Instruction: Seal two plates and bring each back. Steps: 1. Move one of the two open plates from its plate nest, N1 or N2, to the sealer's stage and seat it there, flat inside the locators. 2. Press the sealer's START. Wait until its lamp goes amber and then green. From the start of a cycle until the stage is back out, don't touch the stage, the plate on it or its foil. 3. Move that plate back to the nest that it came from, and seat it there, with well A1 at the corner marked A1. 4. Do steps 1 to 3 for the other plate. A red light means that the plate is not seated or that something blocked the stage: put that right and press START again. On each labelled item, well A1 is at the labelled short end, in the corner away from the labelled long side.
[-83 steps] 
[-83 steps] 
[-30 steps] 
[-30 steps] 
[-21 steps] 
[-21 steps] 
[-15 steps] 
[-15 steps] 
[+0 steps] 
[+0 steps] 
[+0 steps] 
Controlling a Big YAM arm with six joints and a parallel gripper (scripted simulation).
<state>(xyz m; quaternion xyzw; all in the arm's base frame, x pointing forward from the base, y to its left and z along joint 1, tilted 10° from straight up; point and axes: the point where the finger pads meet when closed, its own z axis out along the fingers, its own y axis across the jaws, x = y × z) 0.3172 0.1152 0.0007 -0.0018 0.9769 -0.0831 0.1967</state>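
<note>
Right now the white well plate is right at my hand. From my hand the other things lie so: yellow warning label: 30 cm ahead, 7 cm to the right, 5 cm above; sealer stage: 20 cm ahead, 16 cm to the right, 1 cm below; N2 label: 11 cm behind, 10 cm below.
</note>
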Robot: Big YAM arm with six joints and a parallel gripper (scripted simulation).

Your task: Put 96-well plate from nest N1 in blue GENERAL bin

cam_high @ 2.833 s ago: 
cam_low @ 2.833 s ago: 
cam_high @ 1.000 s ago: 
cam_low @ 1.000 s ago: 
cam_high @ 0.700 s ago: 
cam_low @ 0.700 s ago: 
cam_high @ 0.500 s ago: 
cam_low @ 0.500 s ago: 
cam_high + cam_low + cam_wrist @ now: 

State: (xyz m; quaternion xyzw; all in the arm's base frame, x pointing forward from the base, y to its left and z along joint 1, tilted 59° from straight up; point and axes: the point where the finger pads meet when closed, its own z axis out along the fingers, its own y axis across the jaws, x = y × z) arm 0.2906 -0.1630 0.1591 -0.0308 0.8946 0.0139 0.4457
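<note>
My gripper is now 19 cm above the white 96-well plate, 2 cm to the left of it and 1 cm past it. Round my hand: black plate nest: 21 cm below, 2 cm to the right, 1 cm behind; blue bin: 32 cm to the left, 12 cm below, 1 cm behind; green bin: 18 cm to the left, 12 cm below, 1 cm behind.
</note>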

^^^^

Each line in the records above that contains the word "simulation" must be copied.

Controlling a Big YAM arm with six joints and a parallel gripper (scripted simulation).
Robot: Big YAM arm with six joints and a parallel gripper (scripted simulation).

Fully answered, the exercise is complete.